The contracts are rolling in at Carlton Catering Partnership. The company has added to its first contract to feed the legal profession with a deal at Sheffield Law Courts. Business at Lawson House continues as normal, despite the building work going on there. The company has also survived another visit from the auditors to check the company's performance against the ISO9002 customer service accreditation it gained earlier this year.

When the phone rang at Stephen Prestwich's home at 7.30am on 9 October, it was the call that the Wilton centre manager had hoped he would never get: there was a full-blown emergency at the chemical complex.

Prestwich recalls the morning when a BASF warehouse containing plastic chips caught fire on ICI's sprawling Wilton chemical complex on Teesside, where Carlton Catering Partnership has the catering contract. At the height of the blaze, 30 fire engines battled to stop it spreading to other areas of the site.

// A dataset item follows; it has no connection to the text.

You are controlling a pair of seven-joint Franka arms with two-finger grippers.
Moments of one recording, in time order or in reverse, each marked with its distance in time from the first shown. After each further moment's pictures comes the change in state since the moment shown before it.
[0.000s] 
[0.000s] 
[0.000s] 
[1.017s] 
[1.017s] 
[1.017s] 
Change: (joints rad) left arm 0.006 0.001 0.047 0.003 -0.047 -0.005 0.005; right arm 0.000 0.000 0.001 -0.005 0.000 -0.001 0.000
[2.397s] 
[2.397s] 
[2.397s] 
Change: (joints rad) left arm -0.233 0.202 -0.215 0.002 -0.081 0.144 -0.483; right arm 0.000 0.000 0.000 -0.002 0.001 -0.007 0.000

The call to Prestwich was part of a well-rehearsed emergency procedure. For Carlton, this involves first alerting the senior management team of Maureen Whatley, North-east operations director, and Prestwich, and for them to alert other key members of staff.

The emergency procedure on site involves immediately sealing off the site to all but an emergency action team. Carlton Catering is part of that team, since those involved in any emergency are going to need food and drink.

Prestwich says it was a strange feeling driving on to the site, the only car on a road that would normally be packed with workers, and to see dense black smoke billowing around him.

The control headquarters directed Prestwich and his team to one of the kitchens where they set about producing sandwiches and hot food.

The drama came closer to them when the wind changed direction and they were instructed to relocate from the kitchen they were working in. The team had 15 minutes to move out.

"We loaded what we had done into one of our catering vans, went to a safer part of the site and just carried on," says Prestwich. The site was closed for a day, after which it more or less returned to routine.

Beyond the drama of the fire on Teesside, life goes on as normal for Carlton Catering. The refurbishment of Lawson House, the conference and training centre where it has a full facilities management contract, has entered stage two.

Four bedrooms have been converted into de luxe standard, and work will soon commence on a further block of a dozen, which should be complete early in the New Year.

Conference and private dining rooms have been fitted with an electronic paging system so staff can be alerted when something is needed.

The vacancy of night porter at Lawson House has now been filled. After having no success in finding applicants from existing Lawson House staff, someone from outside has been taken on. Everything about Lawson House is going smoothly, says Salisbury.

Diversification remains a key word for the team. As well as its standard contracts, Carlton Catering has the court houses business at Worcester and Sheffield, and has now won a contract at a Red Cross administrative centre in Knutsford.

It is not a big contract, says Dave Stanistreet, North-west operations director, "but it's one of those that is nice to have in the portfolio when going for new business and telling potential clients the range of existing business".

Another piece of new business is a contract for three business sites belonging to Crosfield Electronics. There are 450 customers at a Peterborough site, 600 at the Hemel Hempstead head office, and 40 at Crosfield's office in Milton Keynes.

This was won in a straight competitive tendering bid for all three sites, replacing the existing arrangement of one contractor for Hemel Hempstead and another for the other two sites.

The contract is for guaranteed performance, in which the client pays costs on an on-going basis, but Carlton has to stay within the tendered budgets.

As well as putting pressure on the contractor to forecast and manage the contract accurately, business development manager Colin Edge says they are also operating an open-book policy with the client on food costs.

Life as a contract caterer is nothing if not eventful. One of the occasional outside events Carlton Catering handled came when a Cheshire businessman asked Carlton Catering to provide a buffet for 50 to 80 Cheshire farmers at a local function. Two days before the event, the client rang to say response to the 2,000 random invitations was going better than expected and could he increase the catering to 120?

On the day of the event, the client telephoned, rather agitated, saying there might be up to 500.

Salisbury says there was only one kind of deal he could see working with such fluctuating numbers. "We told him we would do a cost-plus deal with a guarantee that we wouldn't run out of food."

It was battle stations at a nearby Carlton Catering kitchen and hundreds of sandwiches, pies, sausage, rolls, quiche and portions of chicken were delivered in time for the 7.30pm start.

At 7.20pm nobody had arrived and Carlton Catering thought it was facing a nightmare in the making. Then suddenly, an endless procession of headlights appeared and by 9pm, 600 hungry farmers hxcarrived. Carlton Catering kept its promise and the food did not run out, but the staff had a very light supper.